▸ **Your instructions**
Below are the records; copy exactly the stretch from the line containing "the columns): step" through the line containing "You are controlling", both ends included, and nothing else.

▸ **Record set**
__________________________________________________

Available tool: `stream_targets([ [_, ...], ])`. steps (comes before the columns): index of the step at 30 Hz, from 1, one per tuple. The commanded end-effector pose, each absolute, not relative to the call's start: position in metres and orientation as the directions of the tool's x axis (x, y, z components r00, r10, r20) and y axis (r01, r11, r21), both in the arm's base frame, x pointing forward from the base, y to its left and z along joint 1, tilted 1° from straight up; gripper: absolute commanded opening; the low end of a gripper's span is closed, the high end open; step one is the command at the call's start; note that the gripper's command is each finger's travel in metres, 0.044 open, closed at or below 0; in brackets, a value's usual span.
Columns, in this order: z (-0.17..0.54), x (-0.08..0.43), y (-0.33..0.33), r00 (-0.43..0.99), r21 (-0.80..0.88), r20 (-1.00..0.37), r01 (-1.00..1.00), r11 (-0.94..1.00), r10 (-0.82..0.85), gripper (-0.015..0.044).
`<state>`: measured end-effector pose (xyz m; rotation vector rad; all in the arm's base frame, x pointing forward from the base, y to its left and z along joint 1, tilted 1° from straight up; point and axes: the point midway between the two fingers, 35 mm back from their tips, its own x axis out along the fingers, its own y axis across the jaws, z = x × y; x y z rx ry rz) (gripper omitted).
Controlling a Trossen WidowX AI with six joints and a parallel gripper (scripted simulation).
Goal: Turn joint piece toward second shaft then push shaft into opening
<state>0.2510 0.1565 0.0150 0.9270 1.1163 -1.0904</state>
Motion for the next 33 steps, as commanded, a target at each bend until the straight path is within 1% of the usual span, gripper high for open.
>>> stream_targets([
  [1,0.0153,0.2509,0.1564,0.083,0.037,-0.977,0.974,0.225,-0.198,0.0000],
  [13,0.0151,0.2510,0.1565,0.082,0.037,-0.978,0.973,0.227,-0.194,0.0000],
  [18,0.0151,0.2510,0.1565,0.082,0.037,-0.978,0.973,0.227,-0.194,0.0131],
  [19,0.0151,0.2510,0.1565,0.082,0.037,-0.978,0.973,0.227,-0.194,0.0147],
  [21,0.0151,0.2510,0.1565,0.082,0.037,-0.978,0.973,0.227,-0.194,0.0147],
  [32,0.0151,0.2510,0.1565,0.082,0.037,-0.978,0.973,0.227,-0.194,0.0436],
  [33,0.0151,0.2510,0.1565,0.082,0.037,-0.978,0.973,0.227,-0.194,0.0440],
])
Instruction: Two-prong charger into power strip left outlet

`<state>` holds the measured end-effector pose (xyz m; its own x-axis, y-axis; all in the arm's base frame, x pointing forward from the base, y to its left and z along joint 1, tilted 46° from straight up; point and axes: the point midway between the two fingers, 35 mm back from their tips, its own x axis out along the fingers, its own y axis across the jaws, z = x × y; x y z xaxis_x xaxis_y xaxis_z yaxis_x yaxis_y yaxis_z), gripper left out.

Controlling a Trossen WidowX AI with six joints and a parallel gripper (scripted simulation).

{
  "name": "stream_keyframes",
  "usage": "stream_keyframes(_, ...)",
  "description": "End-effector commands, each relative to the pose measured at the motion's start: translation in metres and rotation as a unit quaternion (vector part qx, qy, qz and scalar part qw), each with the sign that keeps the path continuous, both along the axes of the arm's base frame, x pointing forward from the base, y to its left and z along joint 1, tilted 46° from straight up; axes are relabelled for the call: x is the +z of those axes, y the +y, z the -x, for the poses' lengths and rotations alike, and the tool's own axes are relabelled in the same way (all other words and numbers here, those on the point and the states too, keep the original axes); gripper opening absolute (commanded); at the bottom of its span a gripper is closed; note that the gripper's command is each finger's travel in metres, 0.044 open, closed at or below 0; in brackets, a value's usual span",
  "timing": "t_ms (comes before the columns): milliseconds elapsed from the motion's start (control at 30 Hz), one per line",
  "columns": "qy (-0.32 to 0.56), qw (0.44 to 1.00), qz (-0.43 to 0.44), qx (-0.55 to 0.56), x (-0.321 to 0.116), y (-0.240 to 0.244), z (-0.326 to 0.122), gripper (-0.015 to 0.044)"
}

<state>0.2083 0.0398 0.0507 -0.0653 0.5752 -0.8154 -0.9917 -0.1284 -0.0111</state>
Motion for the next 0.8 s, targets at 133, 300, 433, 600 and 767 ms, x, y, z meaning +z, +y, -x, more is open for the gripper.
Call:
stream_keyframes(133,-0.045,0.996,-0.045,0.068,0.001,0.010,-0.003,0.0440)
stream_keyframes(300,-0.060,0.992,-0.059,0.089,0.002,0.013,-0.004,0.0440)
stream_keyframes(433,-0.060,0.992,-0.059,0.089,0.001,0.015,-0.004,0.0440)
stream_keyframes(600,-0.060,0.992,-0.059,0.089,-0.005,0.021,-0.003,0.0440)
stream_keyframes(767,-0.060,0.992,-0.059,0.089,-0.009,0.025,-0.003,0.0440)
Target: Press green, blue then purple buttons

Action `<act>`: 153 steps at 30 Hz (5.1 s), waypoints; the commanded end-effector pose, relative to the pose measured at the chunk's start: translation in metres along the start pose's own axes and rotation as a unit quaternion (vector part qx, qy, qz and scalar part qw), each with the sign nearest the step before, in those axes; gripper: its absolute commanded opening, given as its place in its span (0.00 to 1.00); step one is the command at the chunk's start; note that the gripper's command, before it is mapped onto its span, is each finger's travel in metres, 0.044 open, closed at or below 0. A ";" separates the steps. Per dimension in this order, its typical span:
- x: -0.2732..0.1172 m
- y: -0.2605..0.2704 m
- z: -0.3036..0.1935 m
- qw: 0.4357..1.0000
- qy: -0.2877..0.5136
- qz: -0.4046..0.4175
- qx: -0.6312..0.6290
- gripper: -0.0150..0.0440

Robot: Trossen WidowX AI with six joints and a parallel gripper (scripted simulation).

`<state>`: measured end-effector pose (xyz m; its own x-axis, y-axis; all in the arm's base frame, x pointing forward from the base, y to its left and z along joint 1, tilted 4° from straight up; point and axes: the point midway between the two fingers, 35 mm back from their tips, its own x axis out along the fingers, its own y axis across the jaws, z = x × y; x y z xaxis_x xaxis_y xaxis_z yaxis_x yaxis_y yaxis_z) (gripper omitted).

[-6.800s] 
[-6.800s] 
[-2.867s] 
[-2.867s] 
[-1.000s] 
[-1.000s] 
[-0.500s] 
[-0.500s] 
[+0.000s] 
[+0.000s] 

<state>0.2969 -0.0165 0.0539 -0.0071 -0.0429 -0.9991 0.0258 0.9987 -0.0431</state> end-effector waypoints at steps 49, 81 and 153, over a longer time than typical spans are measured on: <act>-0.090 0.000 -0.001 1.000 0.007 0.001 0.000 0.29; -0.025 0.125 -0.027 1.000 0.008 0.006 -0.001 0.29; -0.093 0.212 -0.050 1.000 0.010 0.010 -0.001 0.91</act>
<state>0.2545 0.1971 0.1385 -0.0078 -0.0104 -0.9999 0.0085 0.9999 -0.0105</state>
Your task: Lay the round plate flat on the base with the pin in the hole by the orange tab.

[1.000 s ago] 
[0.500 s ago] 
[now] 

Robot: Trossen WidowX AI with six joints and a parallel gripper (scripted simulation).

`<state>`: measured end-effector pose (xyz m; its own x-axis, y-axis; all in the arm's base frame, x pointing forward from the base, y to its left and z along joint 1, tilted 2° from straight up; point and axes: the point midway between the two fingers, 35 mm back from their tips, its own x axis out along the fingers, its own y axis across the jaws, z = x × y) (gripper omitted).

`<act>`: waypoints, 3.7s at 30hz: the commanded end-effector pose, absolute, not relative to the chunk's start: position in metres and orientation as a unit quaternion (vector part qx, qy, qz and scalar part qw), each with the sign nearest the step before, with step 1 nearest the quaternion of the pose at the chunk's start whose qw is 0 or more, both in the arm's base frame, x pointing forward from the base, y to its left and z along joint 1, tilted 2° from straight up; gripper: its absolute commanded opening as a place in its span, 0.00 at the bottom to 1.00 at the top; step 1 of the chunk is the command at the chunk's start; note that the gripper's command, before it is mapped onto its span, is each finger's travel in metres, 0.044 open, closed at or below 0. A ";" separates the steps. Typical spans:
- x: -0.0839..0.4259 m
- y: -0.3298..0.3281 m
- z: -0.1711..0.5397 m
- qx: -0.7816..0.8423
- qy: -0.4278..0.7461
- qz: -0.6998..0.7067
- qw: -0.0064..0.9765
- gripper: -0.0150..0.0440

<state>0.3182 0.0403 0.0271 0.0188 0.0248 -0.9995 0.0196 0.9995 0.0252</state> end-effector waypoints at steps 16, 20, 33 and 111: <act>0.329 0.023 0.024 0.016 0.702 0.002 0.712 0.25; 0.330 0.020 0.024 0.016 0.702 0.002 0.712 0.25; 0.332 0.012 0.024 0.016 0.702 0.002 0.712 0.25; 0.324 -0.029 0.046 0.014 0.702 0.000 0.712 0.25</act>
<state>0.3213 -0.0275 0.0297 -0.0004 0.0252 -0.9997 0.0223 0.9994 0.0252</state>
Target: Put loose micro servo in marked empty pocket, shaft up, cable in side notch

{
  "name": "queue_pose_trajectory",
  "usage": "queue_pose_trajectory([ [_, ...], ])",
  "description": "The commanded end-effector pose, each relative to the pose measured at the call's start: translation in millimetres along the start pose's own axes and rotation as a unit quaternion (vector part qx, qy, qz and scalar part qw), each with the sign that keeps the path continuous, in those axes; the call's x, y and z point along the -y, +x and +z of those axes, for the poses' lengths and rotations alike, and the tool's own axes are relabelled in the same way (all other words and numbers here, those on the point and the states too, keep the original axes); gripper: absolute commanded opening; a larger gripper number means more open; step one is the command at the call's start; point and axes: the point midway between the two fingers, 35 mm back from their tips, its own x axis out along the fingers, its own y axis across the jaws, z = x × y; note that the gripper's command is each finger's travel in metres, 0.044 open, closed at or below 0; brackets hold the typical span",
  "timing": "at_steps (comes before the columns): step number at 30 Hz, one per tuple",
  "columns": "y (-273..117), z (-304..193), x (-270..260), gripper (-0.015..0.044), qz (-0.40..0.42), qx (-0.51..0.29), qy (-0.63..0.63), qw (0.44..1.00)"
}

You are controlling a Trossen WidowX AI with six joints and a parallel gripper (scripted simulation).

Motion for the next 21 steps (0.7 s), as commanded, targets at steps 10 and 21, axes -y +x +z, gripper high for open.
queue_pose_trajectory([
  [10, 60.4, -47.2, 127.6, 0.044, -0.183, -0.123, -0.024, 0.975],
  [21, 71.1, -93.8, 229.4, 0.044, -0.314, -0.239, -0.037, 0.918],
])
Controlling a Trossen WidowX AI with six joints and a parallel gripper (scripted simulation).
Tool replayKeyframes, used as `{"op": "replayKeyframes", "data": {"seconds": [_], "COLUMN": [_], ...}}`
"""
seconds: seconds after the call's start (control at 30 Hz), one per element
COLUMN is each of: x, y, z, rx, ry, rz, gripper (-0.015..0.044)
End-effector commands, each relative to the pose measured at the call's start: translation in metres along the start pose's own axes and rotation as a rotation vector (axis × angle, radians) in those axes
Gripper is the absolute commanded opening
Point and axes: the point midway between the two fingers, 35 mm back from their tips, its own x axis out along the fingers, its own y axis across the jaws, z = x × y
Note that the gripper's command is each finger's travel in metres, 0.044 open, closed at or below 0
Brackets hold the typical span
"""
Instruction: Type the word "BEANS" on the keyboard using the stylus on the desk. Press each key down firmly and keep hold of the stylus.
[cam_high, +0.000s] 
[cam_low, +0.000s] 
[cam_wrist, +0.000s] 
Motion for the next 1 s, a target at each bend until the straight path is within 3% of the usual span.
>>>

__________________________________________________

▸ **Result for this exercise**
  "timing": "at_steps (comes before the columns): step number at 30 Hz, one per tuple",
  "columns": "y (-273..117), z (-304..193), x (-270..260), gripper (-0.015..0.044), qz (-0.40..0.42), qx (-0.51..0.29), qy (-0.63..0.63), qw (0.44..1.00)"
}

You are controlling a Trossen WidowX AI with six joints and a parallel gripper (scripted simulation).

Nothing remains to be added to the answer.